Understanding Our Ukrainian Greek-Catholic Church — 20161106

palm sunday Palm/Willow Sunday largely owes its place as one of the Twelve Great Feasts to its disposition as the first day of Holy Week. Certainly other events of Holy Week – such as Holy Thursday, commemorating the institution of the eucharist – could have been a better claim to theological importance. In the form in which it was generally adopted, Palm Sunday seems to have served as an abbreviation of the succession of events of the Passion which culminated in the next Great Feast: the Crucifixion. In this way the feast of Palm Sunday reinforced the Eastern Church’s conception of redemption and therefore opposed Arianism. Accordingly, when Cyril addressed “that Arian madness” again and again in his homily on Palm Sunday, the feast which was being celebrated seems to have served more as a vehicle for his theological observations than as a theological argument in its own right.

The evolution of the Ascension as an independent feast is somewhat less clear, though its theological implications are more pointed. It marks Christ’s ascension into heaven forty days after the Resurrection as recorded in Acts (1:1-11). The Feast of the Ascension was originally attached to the Core Group, at first being observed as an adjunct to the Resurrection as suggested by the Gospel of Luke, the Epistle of Barnabus, and other sources. Later it came to be celebrated on Pentecost, still on a dependent basis as an aspect of the primary feast of the day it was kept.

The first mention of a festal observance forty days after the Resurrection was again made by Etheria in Jerusalem during Cyril’s episcopate. Unfortunately she did not mention the purpose of this particular observance. She did, however, mention an observance of the Ascension on Pentecost, fifty days after Easter.
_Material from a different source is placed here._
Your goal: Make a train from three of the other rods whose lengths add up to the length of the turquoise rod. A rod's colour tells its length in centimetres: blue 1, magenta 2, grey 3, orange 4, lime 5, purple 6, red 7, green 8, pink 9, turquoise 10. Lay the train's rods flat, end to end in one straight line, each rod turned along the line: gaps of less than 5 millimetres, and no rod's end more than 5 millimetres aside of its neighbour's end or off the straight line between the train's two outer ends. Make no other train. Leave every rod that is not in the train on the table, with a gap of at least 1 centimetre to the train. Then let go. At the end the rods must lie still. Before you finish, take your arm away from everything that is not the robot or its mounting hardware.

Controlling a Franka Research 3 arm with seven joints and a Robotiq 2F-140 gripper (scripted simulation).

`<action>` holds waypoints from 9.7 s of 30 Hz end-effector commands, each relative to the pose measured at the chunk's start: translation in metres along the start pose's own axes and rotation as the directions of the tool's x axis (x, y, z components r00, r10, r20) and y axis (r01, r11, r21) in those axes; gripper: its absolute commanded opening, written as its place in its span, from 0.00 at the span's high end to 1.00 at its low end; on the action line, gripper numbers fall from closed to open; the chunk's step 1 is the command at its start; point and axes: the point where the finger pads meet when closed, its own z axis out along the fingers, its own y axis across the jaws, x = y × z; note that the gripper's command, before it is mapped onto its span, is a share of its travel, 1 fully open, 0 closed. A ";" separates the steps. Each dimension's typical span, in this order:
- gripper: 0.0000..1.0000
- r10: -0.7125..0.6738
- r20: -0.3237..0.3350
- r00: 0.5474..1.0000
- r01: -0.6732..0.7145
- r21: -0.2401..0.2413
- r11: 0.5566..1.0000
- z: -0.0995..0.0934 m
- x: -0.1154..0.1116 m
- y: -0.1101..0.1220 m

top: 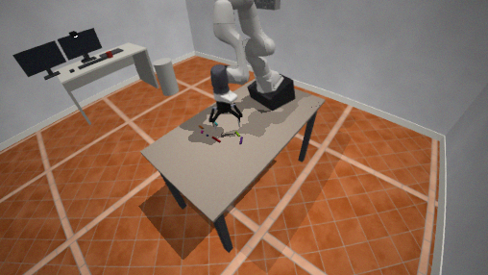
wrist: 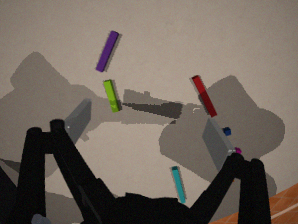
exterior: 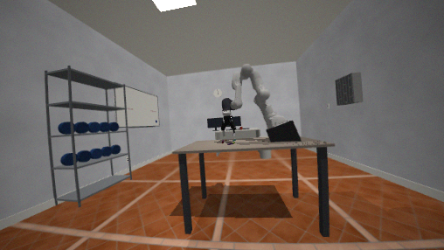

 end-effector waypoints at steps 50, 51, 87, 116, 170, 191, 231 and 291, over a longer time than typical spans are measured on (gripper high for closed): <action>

The Ascension was more or less widespread by 430, but still not celebrated everywhere. The interesting questions are why was it only made an independent feast at that particular time, and why at Jerusalem? Further, if its observance was fairly general by 430, why were some churches still resisting this practice? The evidence suggests that at the time of Etheria’s visit, the observance of the Ascension was evolving from an aspect of Pentecost into a major feast in its own right. That a period of transition would have been necessary is completely understandable: old traditions, especially religious traditions, die hard, and the Ascension had been attached to Pentecost for centuries.

Hopefully this is interesting to you, my readers.